### Given information

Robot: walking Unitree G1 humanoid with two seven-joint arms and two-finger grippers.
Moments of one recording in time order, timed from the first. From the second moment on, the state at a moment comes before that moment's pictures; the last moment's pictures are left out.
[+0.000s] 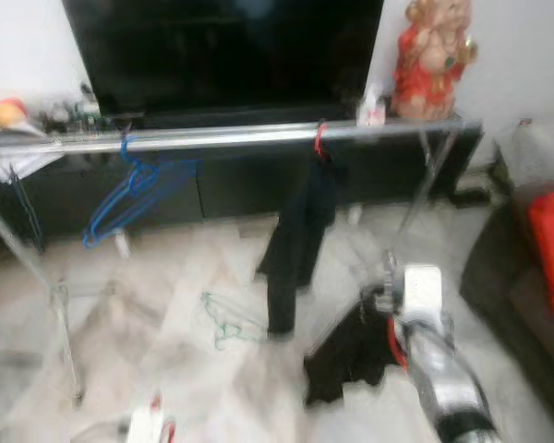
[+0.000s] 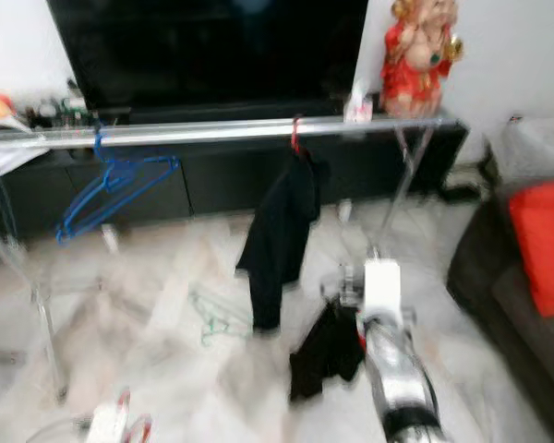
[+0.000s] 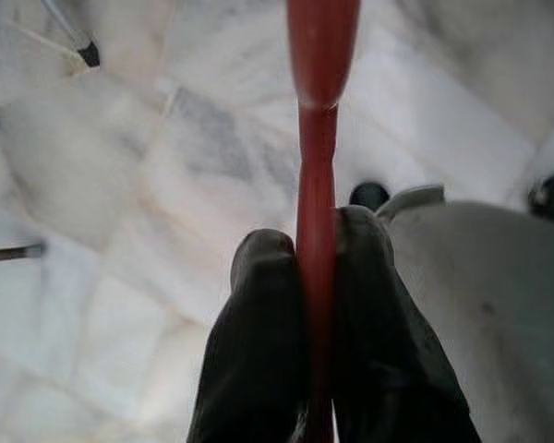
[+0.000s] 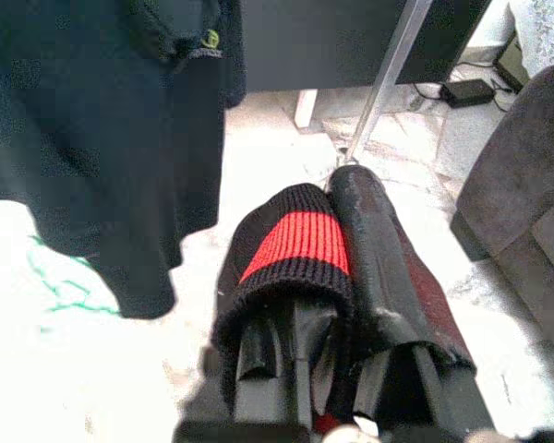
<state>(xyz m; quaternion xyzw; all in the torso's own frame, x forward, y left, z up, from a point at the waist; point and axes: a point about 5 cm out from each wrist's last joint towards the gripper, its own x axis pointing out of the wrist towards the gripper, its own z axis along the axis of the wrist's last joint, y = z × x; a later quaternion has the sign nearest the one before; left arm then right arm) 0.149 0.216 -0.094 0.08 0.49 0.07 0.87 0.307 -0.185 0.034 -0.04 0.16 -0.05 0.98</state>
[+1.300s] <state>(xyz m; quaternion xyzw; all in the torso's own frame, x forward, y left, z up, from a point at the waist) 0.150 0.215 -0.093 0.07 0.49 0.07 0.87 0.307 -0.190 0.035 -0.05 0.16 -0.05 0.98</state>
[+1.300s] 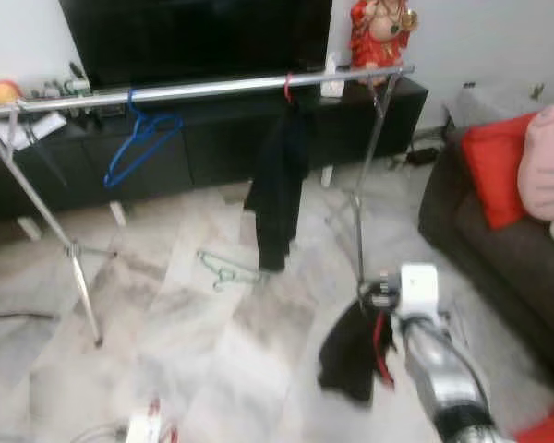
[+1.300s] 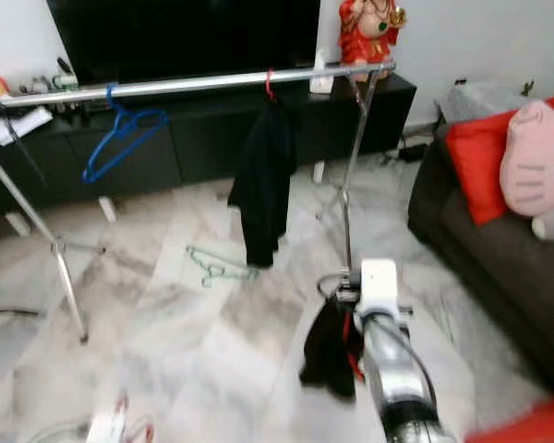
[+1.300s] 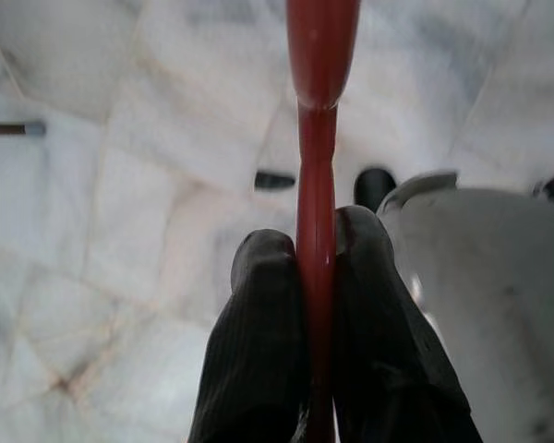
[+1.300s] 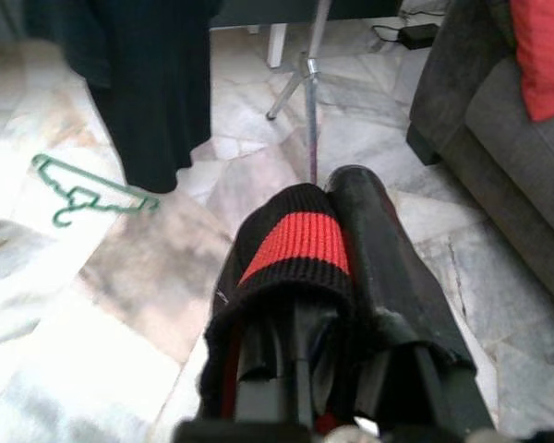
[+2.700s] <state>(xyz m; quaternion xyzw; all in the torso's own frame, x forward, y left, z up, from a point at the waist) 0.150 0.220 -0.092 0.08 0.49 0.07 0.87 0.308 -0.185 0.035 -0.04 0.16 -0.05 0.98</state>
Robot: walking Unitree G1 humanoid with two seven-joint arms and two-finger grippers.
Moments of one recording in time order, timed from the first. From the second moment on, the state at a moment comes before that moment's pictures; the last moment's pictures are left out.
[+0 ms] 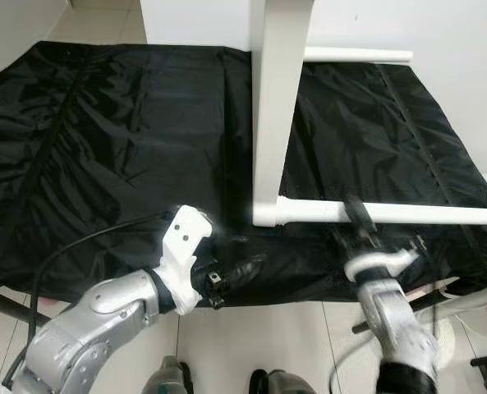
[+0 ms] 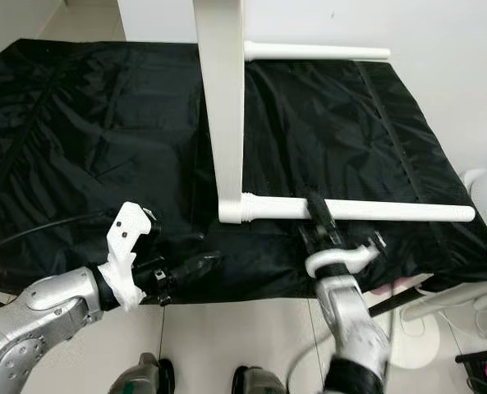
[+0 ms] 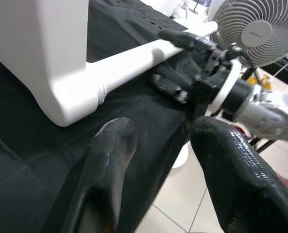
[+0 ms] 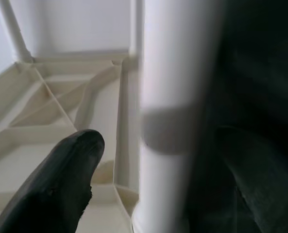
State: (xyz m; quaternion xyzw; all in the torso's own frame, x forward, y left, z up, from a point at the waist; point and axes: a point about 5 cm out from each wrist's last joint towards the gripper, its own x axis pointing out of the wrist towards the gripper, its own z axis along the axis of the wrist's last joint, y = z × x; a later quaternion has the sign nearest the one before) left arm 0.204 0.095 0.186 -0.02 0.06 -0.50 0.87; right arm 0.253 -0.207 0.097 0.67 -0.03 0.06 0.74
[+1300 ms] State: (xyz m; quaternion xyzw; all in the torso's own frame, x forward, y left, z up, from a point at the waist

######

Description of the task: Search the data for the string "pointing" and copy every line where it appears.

Solution to this problem:
<state>(xyz m; quaternion xyzw; all in the torso's own frame, x forward, y left, z up, from a point at the waist; point and axes: a point about 5 cm out from each wrist's last joint towards the gripper, its own x axis pointing out of the wrist towards the gripper, its own z axis along the axis of the wrist's last joint, y = z × x; a later quaternion has the sign nearest the one before; left arm then right arm) 0.149 0.216 -0.094 0.08 0.49 0.07 0.87 0.307 -0.185 0.034 -0.04 0.16 -0.05 0.98</state>
State: (xyz m; quaternion xyzw; all in the torso's own frame, x forward, y left, z up, from a point at the waist; point and axes: a point about 5 cm out from each wrist's last joint towards the gripper, its own x axis pointing out of the wrist towards the gripper, its own z axis along the axis of the wrist's last joint, y = z × x; a later quaternion has the sign nearest the one before) left arm 0.204 0.095 0.186 -0.02 0.06 -0.50 0.87; right arm 0.253 -0.207 0.097 0.67 -0.03 0.06 0.74

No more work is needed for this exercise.